WHAT THE TASK REQUIRES: Filter the listing below for "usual" and report every line that has it.

======== DATASET SECTION ========

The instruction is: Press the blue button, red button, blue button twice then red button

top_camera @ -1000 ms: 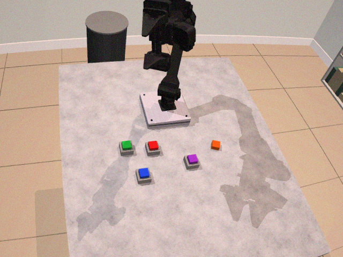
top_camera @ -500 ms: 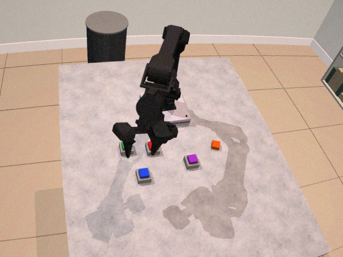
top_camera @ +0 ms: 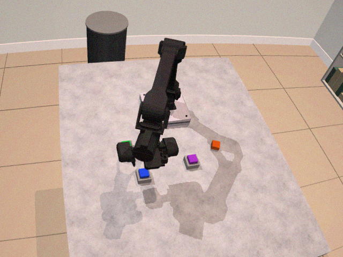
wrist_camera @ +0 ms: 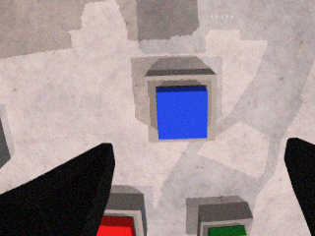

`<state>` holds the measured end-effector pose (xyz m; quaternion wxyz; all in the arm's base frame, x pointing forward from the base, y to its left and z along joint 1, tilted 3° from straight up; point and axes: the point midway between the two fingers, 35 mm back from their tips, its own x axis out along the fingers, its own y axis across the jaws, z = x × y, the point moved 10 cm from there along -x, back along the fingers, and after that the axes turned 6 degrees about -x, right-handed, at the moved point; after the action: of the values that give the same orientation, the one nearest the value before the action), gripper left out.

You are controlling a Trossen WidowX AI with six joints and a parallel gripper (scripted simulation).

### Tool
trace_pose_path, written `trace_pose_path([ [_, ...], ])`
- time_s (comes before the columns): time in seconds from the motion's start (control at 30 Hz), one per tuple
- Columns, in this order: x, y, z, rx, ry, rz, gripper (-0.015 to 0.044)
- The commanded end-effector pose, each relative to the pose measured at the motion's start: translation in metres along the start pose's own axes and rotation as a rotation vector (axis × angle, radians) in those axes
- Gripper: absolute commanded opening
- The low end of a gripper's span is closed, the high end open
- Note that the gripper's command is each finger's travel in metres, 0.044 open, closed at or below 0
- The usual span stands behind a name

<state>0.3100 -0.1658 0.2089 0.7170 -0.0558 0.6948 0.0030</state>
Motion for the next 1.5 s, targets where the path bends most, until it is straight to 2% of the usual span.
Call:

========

SOLUTION TO THIS EXERCISE:
- The usual span stands behind a name
Motion for the next 1.5 s, targets where the path bends most, until it is straight to 2% of the usual span.

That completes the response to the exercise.